Disclaimer: this nominally requires you to use some ruby, but works in conjunction with any heroku cedar app using heroku postgres (including django apps).
2 Comments
The best I could come up with now is using the pgbackups addon (which I had been using) and then daily pulling the latest backup from s3 and uploading it back up to my bucket. A PGBACKUPS_URL env variable is exposed by Heroku if this addon is enabled. The rest would go something like this:
# boto and requests are required, aws access credentials are in the settings file
url = settings.PGBACKUPS_URL + "/latest_backup"
dumpfile = "./db_dump"
# get latest backup info
r = requests.get(url)
dump_url = r.json()["public_url"]
dump_timestamp = r.json()["finished_at"].replace("/", "-")
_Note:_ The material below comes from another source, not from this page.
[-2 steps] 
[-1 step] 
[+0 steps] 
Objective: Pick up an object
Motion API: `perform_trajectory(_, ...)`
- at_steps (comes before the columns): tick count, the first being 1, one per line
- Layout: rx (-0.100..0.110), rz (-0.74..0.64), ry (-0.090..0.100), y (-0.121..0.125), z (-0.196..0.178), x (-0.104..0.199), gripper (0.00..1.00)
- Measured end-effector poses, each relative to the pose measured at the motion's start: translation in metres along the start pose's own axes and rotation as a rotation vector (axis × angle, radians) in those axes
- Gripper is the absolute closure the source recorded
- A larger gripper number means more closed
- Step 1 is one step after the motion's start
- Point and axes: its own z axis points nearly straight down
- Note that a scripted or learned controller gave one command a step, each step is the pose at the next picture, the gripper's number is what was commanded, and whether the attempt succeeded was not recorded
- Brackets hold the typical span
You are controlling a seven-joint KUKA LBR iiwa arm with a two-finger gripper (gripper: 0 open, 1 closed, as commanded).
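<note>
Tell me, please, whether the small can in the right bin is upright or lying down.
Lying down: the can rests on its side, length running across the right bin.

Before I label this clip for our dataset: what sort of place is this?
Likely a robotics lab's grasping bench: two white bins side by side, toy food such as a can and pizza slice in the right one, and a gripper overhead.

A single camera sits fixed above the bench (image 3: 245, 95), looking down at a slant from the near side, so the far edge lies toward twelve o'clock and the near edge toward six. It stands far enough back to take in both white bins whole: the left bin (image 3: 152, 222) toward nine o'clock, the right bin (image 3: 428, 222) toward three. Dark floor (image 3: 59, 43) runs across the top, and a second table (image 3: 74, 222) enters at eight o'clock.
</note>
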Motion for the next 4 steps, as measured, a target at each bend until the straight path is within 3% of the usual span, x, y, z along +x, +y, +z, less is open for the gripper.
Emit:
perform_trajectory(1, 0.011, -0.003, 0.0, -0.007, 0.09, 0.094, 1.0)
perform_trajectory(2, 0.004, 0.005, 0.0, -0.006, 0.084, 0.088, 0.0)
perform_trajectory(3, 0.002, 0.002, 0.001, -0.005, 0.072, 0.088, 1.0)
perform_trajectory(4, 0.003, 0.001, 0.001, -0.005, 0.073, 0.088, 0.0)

dump_name = "db_dumps/" + dump_timestamp
# write dump to file
r = requests.get(dump_url, stream=True)
if r.status_code == 200:
with open(dumpfile, 'wb') as f:
for chunk in r.iter_content():
f.write(chunk)
conn = S3Connection(settings.AWS_ACCESS_KEY_ID, settings.AWS_SECRET_ACCESS_KEY)
bucket = conn.get_bucket(settings.AWS_DB_DUMPS_BUCKET)
key = bucket.new_key(dump_name)
key.set_contents_from_filename(dumpfile)
I have yet to find out, wether a backup can be triggered somehow via the PGBACKUPS_URL.